WHAT THE TASK ASKS =
The response should contain only those lines of the entries below that include the string "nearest".

┌────────

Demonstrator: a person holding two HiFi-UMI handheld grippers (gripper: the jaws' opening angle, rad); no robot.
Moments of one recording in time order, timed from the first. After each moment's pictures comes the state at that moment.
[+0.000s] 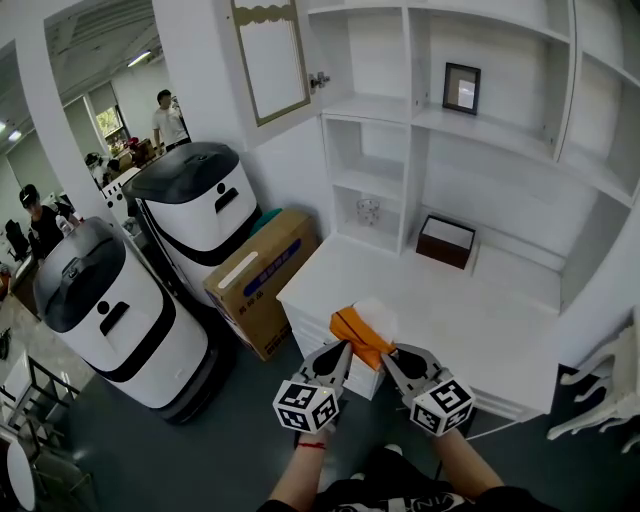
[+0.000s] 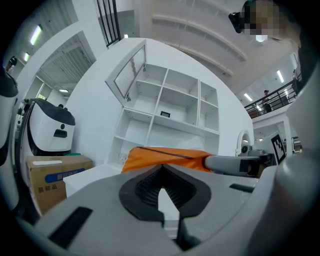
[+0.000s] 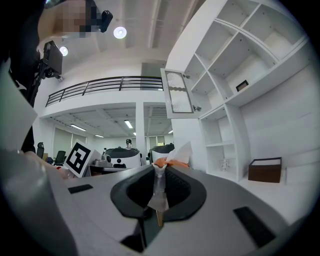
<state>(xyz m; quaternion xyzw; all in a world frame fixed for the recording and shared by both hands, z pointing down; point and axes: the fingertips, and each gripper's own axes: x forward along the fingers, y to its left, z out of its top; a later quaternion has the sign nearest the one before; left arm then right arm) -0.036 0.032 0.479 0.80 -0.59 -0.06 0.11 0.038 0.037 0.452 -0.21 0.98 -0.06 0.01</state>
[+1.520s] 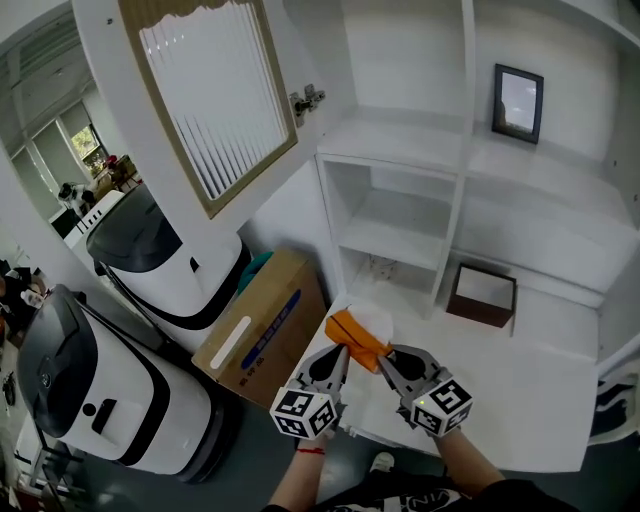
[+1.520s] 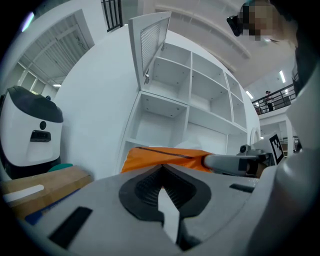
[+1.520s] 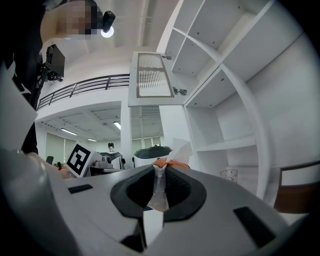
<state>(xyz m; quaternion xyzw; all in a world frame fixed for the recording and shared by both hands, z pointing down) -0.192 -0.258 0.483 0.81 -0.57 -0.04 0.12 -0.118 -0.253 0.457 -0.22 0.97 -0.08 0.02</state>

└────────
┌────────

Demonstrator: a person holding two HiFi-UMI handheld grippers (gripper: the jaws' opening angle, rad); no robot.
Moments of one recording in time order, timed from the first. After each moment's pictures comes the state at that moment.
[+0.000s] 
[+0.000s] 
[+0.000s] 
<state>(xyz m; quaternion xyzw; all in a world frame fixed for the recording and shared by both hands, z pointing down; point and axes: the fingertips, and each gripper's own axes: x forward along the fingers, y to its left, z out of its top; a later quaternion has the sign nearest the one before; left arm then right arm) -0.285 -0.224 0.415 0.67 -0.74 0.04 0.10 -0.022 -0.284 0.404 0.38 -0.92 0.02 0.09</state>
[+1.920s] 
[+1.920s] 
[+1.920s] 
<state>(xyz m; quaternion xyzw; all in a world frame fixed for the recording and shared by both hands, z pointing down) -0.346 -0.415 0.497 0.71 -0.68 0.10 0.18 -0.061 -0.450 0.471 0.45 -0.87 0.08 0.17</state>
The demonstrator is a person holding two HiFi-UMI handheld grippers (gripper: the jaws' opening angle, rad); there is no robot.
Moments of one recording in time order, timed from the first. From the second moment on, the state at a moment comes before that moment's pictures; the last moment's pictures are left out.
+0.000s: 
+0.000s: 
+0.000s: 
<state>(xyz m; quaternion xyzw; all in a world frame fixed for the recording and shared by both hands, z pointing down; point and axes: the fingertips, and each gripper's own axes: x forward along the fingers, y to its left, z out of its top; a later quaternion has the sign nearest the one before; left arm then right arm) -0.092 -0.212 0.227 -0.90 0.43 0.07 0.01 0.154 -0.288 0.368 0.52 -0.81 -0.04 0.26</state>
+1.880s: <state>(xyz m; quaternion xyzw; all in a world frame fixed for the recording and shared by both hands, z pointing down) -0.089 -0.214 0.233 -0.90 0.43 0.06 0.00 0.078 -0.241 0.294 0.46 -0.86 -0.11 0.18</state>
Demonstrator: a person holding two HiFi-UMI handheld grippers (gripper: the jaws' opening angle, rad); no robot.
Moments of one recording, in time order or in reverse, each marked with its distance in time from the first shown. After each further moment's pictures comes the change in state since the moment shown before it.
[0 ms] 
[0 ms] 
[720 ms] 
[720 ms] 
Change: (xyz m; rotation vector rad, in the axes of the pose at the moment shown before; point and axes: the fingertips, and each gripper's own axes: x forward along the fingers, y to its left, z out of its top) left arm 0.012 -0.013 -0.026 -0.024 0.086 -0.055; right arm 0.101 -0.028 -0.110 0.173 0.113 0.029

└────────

ANSWER =
<state>(xyz m; quaternion xyzw; all in a world frame fixed for the recording and shared by both hands, z pointing down; point and axes: the fingertips, and each gripper's own axes: x forward along the fingers, y to its left, z out of its top; a later quaternion has the sign nearest the one before; left arm then right arm) -0.036 0.032 0.479 0.80 -0.59 -0.06 0.11 0.038 0.037 0.452 -0.21 0.98 -0.06 0.01</state>
<state>(xyz m; quaternion xyzw; all in a world frame fixed for the recording and shared by both hands, z pointing down; point and axes: the fingertips, and each gripper's own axes: x forward along the fingers, y to its left, z out of its top; a later quaternion has the sign nearest the one before; left arm then right arm) -0.285 -0.224 0.415 0.67 -0.74 0.04 0.10 -0.022 -0.284 0.404 0.38 -0.92 0.02 0.09</state>
<state>(xyz m; quaternion xyzw; all in a world frame fixed for the recording and shared by both hands, z pointing down; point and axes: the fingertips, and each gripper's own axes: x forward along the fingers, y to its left, z out of its top; a later quaternion has the sign nearest the one before; left arm then right arm) -0.092 -0.212 0.227 -0.90 0.43 0.07 0.01 0.154 -0.288 0.368 0.52 -0.81 -0.04 0.26</state>

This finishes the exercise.